New Delhi: India’s top agricultural experts on Tuesday came out in favour of launching a mission to replace at least 25 per cent of the country’s current mineral fertiliser use with organic manures over the next three years, to cut dependence on imports and improve soil health.
Addressing a meeting organised by The National Academy of Agricultural Sciences (NAAS), Secretary, Department of Agriculture Research and Education, M.L. Jat said that while fertilisers were instrumental in boosting production during the Green Revolution, the current challenge lies in declining fertiliser use efficiency and their indiscriminate application.
He emphasised the need to launch a Mission Mode Programme to promote Integrated Nutrient Supply and Management (INSAM) and reduce the use of chemical fertilisers, which are harming the health of the country’s soil.
Jat pointed out that with India consuming nearly 33 million tonnes of fertilisers annually, a significant share of which is imported, reducing import dependency has become imperative.
Addressing this issue requires a comprehensive approach that spans short-, medium-, and long-term strategies.
Strengthening initiatives such as Soil Health, promoting balanced, need-based fertiliser application, and enhancing awareness among farmers are important steps in this direction, he added.
He said modern technologies such as precision nutrient management, artificial intelligence, and sensor-based systems must be leveraged to optimise fertiliser use. Crop diversification towards pulses and oilseeds, recycling organic waste through the waste-to-wealth initiative, and increasing the use of biological sources will further help reduce dependence on chemical fertilisers.
Participants in the brainstorming session favoured adopting a multi-pronged strategy with short-, medium-, and long-term research and development goals, along with enabling policies to achieve them.
The roadmap should emphasise strengthening fertiliser research for the development of smart alternative fertilisers, utilisation of unexploited indigenous minerals (glauconite, phosphate rocks, mica, polyhalite) and industrial by-products, increased use of biologicals, exploiting the potential of soil microbiome, improved composting techniques, crop breeding for enhanced nutrient use efficiency, good agricultural practices involving precision nutrient management integrating fertilisers and organics, soil health restoration, crop diversification, and residue recycling.
An aggressive, year-round technology transfer using digital tools such as the artificial intelligence platform Bharat VISTAAR would help facilitate large-scale adoption of proven technologies.

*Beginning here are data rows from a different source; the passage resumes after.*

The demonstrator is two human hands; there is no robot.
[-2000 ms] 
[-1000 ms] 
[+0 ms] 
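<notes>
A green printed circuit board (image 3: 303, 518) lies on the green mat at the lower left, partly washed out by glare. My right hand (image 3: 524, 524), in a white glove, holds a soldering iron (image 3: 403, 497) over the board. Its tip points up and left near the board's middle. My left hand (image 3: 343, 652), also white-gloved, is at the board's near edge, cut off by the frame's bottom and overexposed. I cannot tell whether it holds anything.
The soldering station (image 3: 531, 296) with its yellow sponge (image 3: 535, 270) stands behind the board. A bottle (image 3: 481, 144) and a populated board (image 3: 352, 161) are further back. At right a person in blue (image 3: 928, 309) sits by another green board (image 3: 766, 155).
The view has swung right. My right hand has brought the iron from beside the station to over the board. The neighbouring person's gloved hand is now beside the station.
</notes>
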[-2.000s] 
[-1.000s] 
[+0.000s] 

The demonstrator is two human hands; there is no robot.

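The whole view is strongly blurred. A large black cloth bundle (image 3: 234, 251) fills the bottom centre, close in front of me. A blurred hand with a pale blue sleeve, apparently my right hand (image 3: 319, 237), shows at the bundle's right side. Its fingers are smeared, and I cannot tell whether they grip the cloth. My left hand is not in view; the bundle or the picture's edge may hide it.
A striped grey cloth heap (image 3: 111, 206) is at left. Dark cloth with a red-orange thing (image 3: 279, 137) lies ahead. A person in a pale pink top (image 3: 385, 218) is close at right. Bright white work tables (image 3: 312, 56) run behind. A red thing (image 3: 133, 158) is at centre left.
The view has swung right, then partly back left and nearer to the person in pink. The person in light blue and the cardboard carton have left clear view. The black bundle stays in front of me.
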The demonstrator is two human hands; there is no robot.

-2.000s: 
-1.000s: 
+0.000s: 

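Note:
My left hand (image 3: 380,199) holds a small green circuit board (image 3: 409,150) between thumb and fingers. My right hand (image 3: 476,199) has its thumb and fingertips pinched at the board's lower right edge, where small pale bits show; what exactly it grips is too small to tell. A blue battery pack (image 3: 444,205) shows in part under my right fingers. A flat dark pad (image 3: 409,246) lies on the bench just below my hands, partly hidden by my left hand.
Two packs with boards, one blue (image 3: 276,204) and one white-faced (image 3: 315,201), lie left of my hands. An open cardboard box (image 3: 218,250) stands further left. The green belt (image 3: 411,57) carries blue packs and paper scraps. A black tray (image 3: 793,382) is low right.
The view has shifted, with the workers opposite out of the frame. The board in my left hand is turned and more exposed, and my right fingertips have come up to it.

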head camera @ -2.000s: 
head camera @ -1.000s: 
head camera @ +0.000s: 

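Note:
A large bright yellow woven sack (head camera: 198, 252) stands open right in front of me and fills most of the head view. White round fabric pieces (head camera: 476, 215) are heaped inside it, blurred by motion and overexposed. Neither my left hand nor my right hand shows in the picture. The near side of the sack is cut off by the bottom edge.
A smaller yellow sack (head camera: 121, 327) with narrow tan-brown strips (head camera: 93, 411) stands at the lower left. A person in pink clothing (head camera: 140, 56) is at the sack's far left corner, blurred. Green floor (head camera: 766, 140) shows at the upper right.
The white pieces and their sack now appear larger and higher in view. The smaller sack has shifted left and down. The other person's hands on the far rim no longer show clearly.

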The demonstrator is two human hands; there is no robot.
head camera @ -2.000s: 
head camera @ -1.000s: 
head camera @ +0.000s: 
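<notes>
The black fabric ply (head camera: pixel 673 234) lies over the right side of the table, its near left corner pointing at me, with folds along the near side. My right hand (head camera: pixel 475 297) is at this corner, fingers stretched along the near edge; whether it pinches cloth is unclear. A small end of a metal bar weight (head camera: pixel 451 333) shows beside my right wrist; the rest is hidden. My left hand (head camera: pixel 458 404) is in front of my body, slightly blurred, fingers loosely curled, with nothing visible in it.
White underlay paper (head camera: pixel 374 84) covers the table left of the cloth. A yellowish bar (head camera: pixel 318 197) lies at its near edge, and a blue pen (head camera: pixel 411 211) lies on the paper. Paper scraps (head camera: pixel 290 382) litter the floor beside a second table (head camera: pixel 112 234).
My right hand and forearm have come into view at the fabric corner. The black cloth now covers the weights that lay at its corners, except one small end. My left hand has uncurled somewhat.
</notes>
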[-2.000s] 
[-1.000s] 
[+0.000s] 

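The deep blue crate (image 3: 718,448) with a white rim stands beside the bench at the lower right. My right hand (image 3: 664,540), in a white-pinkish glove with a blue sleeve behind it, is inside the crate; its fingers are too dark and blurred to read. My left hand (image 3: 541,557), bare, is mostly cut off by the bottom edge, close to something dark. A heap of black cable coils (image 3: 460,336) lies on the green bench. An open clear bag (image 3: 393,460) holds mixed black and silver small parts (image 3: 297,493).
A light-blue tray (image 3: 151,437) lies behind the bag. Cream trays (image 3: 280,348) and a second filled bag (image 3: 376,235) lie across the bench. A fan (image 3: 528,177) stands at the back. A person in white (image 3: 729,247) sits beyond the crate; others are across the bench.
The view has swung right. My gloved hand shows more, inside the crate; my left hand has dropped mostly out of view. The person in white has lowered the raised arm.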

Weak extension lays greater emphasis on increasing fertiliser use and not on its efficient use.
The representatives reached a consensus that a paradigm shift is needed in current fertiliser policies, especially bringing urea into the ambit of nutrient-based subsidy, repurposing fertiliser subsidy as an incentive for adoption of good agricultural practices, linking subsidies with soil health cards, and exploring the possibility of disbursing subsidy to farmers as direct cash transfer.
The availability of cheap urea is a principal disincentive to make its efficient use or to stop its overuse. Proportionally underuse of more expensive fertilisers, phosphorus, and potassium than recommended leads to deficiencies in soil and crops.